When Republicans were trying to change the rules a few years ago -- you and I were both there. Senator McCain was very involved in that, about getting majority vote for judges. Then-Senator Obama said the following, "What we worry about is essentially having two chambers, the House and the Senate, who are simply majoritarian. Absolute power on either side. That's just not what the founders intended." Which is another way of saying that the founders intended the Senate to be a place where the majority didn't rule on big issues.
And Senator Byrd in his book -- or Senator Reid in his book, writing about the gang of 14, said that the end of the filibuster requiring 60 votes to pass a bill would be the end of the United States Senate. And I think that's why Lyndon Johnson in the '60s passed the civil rights bills in Everett Dirksen's office, the Republican leader's, because he understood that having a bipartisan bill not only would pass it, but it would help the country accept it.
Senator Pat Moynihan has said, before he died, that he couldn't remember a big piece of social legislation that passed that wasn't bipartisan.
And after World War II in this very house, and in the room back over here, President Truman and General Marshall would meet once a week with Senator Arthur Vandenberg, the Republican chairman of the Senate Foreign Relations Committee, and write the Marshall Plan.

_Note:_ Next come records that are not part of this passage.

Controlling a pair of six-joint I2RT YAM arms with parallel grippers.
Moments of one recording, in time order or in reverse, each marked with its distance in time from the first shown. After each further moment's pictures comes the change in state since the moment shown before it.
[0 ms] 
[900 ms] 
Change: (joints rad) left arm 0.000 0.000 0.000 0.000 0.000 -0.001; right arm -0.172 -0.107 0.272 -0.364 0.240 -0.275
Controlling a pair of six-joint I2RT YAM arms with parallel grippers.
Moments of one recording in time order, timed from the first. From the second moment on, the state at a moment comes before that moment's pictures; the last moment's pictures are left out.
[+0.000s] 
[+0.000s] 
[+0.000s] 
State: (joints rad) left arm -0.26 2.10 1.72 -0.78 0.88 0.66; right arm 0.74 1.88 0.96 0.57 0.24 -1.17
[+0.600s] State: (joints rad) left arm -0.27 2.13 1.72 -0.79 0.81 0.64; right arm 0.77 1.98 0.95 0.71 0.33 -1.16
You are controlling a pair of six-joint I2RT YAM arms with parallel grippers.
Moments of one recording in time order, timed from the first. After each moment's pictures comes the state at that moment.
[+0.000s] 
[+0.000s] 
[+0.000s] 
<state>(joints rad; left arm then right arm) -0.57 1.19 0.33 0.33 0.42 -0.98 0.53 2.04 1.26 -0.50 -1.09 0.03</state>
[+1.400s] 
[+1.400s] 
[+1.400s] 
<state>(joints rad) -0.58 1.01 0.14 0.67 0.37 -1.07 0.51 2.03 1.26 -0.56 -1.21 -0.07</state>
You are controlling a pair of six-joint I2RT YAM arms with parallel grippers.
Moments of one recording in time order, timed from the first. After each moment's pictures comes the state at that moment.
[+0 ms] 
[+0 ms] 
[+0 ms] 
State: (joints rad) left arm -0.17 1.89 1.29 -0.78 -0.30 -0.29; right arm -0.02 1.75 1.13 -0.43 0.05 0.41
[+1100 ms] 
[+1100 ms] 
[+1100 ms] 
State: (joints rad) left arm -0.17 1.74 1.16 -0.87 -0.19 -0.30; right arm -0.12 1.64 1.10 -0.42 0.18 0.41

And General Marshall said that sometimes Van was my right hand and sometimes he was his right hand. And we know how to do it.
I mean, John Boehner and George Miller did that on No Child Left Behind. Mike Enzi and Ted Kennedy wrote 35 bills together. You mentioned that in your opening remarks. You and I and many other senators worked together on the America Competes Act.
We know how to do that. We can do that on health care as well.
But to do that, we'll have to renounce jamming it through in a partisan way. And if we don't, then the rest of what we do today will -- will not be relevant.
I mean, the only thing bipartisan will be the opposition to the bill, and we'll be saying to the American people who have tried to tell us in every way they know how -- town halls and elections and surveys -- that they don't want this bill, that they would like for us to start over.
So if we can do that -- start over -- we can write a health care bill. It means putting aside jamming it through. It means working together the way General Marshall and Senator Vandenberg did.
It means reducing health care costs and making that our goal for now, and not focusing on the other goals. And it means going step by step together to re-earn the trust of the American people.
We'd like to do that. And we appreciate the opportunity that you've given us today to say what our ideas are and to move forward. Thank you very much.